Same goes for sweet potatoes! They have a bit more fiber than white potatoes and have a sweeter taste. They taste amazing baked or mashed, with melted butter and cinnamon.

I like creamy mashed potatoes; and red potatoes and Yukon gold potatoes / yellow potatoes seem to work really well! These types of potatoes also go well in potato salad, where you really get that creamy texture.

Certain types of potatoes have different nutrients and glycemic index levels, so definitely do your research to see what works best for you.

A loaded baked potato

How to make a baked potato

Baked potatoes are super simple, and this method works for basically any type.

Thoroughly wash and scrub the potatoes, then poke holes on all sides with a fork and lay on a baking sheet.

Rub with olive oil and sprinkle with salt and pepper, then bake at 400 degrees for 45-60 minutes, depending on the size.
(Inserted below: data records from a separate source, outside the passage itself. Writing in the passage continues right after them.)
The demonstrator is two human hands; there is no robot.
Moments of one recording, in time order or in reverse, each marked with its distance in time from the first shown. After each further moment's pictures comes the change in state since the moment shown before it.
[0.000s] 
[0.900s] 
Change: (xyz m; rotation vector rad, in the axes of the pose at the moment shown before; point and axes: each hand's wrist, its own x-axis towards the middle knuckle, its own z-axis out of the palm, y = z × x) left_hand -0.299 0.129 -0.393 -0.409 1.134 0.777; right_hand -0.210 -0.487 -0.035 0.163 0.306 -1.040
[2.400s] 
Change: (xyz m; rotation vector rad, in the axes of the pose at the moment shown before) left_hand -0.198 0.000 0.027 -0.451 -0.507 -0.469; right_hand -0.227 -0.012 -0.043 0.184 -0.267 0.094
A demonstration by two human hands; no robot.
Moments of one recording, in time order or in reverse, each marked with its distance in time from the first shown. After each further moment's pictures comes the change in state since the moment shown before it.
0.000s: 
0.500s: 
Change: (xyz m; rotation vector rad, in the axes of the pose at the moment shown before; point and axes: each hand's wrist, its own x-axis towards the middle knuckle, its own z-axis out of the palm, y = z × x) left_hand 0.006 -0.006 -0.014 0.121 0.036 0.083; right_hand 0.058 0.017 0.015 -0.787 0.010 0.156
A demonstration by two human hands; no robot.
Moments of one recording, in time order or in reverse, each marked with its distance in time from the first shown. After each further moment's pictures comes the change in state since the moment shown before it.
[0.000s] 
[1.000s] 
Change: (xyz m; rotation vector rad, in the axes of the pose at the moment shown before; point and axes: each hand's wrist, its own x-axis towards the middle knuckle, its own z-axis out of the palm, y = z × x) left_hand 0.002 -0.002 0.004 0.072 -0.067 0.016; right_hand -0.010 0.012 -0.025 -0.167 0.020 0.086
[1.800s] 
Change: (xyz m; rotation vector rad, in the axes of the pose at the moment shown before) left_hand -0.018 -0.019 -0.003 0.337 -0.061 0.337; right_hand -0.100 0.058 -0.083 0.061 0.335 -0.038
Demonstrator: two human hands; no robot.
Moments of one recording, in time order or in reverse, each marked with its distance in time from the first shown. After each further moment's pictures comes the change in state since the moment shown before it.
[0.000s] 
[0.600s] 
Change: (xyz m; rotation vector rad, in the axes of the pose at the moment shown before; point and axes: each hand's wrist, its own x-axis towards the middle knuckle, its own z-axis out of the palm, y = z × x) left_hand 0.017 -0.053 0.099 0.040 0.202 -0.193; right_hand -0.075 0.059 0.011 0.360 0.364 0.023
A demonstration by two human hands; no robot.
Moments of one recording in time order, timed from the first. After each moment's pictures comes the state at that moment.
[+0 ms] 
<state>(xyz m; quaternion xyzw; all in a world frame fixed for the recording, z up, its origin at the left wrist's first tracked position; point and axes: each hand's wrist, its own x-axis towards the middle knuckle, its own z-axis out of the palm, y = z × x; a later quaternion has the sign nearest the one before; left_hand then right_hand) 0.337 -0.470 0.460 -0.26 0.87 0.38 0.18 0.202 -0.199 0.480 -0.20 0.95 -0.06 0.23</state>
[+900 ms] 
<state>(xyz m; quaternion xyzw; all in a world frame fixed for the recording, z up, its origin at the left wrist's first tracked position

Then you can use your favorite toppings because a plain baked potato can be boring: Shredded cheddar cheese, green onions, bacon bits, etc.

Check out my budget-friendly baked potatoes recipe!

A bowl of mashed potatoes

How to make a mashed potato

I’m just using a basic recipe here. You can add all sorts of cream cheese, butter, etc.

Boil a large pot of water. Peel potatoes if desired, then cut into small pieces. Add cubed potatoes to the pot, cooking until fork tender. Drain and add milk or heavy cream, butter, and salt and pepper, then mash with a potato masher until creamy. If you have a mixer, you can put the potatoes in a mixing bowl and mix on low speed instead.

I’ve also used a slow cooker, just cooking the potatoes on low heat for about 6 hours.

So, which is healthier?

The answer really depends on how you cook the potatoes and what you add to them.

The skin is really where it counts, because that’s where most of the fiber and vitamins are. So if you bake the potato, eat the skin. If you mash the potatoes, leave the skin on instead of peeling.

Toppings matter, too. Potatoes are naturally lower in calories, and adding a ton of cheese, butter, and sour cream will up the calories. If weight loss is your goal, then just be mindful of portion sizes.

My personal opinion is that baked potatoes can be more nutritious, if only because we tend to keep the skin on while baking. Eat the skins if you want that nutrition boost!